It would make a great Ph.D. dissertation to figure out empirically what the cause is, but I don't think it will happen! Let me know if you are successful. I hope you will be!


----------



## Tija (Dec 26, 2011)

I use white clay(clay powder&water) near the eyes, clay absorb tears and doesn't let them go to hair. Only you need to put and put clay all the time if many tears several times a day but it really work! Brown hair you can paint with natural hair colour and keep white face with clay.

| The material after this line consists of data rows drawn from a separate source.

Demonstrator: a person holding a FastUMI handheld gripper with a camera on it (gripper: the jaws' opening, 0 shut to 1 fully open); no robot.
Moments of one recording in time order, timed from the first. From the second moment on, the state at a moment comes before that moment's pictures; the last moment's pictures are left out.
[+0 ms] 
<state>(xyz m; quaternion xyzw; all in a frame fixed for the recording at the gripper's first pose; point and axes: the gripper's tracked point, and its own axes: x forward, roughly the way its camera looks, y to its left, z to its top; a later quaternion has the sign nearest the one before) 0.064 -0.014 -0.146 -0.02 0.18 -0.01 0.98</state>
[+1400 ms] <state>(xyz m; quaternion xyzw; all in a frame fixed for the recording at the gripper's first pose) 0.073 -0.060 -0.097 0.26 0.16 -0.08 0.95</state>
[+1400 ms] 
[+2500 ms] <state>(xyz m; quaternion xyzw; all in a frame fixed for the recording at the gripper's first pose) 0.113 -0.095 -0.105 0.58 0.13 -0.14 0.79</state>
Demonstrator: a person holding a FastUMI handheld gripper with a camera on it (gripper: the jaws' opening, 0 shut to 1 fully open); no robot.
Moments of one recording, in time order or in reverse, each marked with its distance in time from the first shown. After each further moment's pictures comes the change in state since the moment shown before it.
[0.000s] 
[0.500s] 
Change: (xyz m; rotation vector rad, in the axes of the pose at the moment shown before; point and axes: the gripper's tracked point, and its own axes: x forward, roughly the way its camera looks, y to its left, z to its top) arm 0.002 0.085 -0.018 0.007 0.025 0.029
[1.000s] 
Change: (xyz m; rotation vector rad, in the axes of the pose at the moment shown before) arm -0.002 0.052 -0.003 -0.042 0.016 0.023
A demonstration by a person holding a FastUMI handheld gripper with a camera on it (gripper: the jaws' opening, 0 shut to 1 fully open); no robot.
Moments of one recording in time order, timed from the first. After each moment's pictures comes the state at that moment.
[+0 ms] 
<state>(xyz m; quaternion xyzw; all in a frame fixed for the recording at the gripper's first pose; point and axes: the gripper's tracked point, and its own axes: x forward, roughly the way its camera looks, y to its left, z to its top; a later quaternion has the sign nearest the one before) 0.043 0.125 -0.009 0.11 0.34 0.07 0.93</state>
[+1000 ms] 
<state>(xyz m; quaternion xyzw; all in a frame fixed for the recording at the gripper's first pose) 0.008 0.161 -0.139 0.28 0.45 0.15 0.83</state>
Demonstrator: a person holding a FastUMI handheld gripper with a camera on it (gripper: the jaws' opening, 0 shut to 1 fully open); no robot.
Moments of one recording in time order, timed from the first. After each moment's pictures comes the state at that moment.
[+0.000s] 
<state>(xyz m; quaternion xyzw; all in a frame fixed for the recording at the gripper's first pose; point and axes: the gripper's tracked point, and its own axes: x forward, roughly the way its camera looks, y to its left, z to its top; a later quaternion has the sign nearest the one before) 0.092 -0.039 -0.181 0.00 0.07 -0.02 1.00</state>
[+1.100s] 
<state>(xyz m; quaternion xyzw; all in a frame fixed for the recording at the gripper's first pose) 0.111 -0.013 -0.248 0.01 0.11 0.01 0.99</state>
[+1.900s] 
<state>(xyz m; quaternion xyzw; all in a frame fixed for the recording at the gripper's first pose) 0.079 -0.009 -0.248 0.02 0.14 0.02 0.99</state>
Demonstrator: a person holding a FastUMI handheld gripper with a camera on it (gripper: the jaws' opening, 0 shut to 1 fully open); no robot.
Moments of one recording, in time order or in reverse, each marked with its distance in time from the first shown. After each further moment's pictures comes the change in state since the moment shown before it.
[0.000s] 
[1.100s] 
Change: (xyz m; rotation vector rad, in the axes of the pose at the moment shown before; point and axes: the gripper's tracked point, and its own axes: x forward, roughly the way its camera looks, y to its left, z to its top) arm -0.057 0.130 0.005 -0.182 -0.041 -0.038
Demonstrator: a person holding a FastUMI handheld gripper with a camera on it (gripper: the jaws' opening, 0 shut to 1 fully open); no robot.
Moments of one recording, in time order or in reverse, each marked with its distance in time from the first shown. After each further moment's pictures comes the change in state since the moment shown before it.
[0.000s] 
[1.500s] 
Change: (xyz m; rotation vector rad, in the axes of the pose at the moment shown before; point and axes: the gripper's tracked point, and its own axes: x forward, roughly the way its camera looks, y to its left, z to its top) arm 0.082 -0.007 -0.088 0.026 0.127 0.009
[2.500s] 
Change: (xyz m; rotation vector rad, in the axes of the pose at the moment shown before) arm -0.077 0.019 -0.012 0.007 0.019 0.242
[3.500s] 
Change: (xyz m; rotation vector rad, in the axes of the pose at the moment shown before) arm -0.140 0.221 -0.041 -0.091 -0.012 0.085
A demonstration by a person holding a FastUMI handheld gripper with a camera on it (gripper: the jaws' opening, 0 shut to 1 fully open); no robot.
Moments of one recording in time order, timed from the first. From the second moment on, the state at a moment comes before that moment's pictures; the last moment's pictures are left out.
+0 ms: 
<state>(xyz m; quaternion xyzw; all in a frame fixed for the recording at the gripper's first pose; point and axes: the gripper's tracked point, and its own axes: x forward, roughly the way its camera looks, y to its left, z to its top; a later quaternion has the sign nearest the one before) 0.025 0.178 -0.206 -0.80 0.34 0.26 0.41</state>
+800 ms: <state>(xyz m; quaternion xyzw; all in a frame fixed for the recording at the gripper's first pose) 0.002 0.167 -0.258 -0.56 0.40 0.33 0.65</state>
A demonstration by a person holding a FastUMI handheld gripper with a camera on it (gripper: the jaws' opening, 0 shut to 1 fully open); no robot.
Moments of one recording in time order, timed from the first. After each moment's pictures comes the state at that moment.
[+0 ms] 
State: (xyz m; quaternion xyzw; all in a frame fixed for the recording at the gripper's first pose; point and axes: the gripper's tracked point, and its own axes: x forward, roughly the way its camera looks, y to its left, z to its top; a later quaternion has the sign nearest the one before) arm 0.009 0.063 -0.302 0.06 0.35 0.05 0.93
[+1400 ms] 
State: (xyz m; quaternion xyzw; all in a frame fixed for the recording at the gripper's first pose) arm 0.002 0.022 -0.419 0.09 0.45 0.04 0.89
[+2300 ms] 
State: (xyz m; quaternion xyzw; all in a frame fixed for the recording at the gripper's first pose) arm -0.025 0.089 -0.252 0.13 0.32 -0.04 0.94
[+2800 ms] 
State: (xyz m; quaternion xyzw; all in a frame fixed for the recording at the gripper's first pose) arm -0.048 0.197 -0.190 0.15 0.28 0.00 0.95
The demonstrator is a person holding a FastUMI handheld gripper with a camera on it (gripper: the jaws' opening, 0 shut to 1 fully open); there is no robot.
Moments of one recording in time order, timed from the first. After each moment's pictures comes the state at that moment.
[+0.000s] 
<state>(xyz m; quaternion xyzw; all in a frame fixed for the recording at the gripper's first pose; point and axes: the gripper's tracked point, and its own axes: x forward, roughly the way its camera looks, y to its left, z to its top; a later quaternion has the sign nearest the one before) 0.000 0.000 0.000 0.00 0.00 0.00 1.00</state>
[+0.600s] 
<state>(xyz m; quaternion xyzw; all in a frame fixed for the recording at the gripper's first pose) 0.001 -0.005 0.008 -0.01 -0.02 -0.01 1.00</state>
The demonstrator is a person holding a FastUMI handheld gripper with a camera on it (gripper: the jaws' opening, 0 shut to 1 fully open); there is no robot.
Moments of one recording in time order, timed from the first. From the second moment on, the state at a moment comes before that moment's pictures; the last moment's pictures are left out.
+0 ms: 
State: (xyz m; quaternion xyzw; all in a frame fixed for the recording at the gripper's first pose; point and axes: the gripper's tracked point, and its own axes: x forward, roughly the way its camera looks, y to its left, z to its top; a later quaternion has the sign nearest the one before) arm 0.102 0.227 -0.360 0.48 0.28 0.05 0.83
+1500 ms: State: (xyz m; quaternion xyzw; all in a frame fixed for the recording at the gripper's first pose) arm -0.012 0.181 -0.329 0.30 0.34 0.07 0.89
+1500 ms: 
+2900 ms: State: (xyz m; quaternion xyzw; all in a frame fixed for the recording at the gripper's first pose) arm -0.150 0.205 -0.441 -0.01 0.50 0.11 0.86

I noticed my girl tearing only in the garden or when she is not at home I think because of dust or wind also could be because of water I will try water from shop I heard it help some dogs.


----------



## Isobel (Aug 7, 2012)

Thanks for all of the replies, she is nearly four months old and she eats and drinks from shallow stainless steel puppy dishes.i am feeding her royal canin at the moment but she is definately teething as she will have a sneaky chew on anything she can find!
We have decided to call her Lola and I will post some pics as soon as I work out how to upload them from iPhone or iPad.


----------



## lmillette (Apr 23, 2012)

Isobel said:


> Thanks for all of the replies, she is nearly four months old and she eats and drinks from shallow stainless steel puppy dishes.i am feeding her royal canin at the moment but she is definately teething as she will have a sneaky chew on anything she can find!
> We have decided to call her Lola and I will post some pics as soon as I work out how to upload them from iPhone or iPad.


 
Here is the thread on how to post pictures from the App. Hope this helps!

http://spoiledmaltese.com/forum/77-...l-about-sms-mobile-app-picture-tutorials.html


----------



## edelweiss (Apr 23, 2010)

Lola, welcome! Can't wait to see your face!


----------



## luckylacy (Aug 7, 2012)

Where do u buy the Spa Lavish at? I think ill try that next.


----------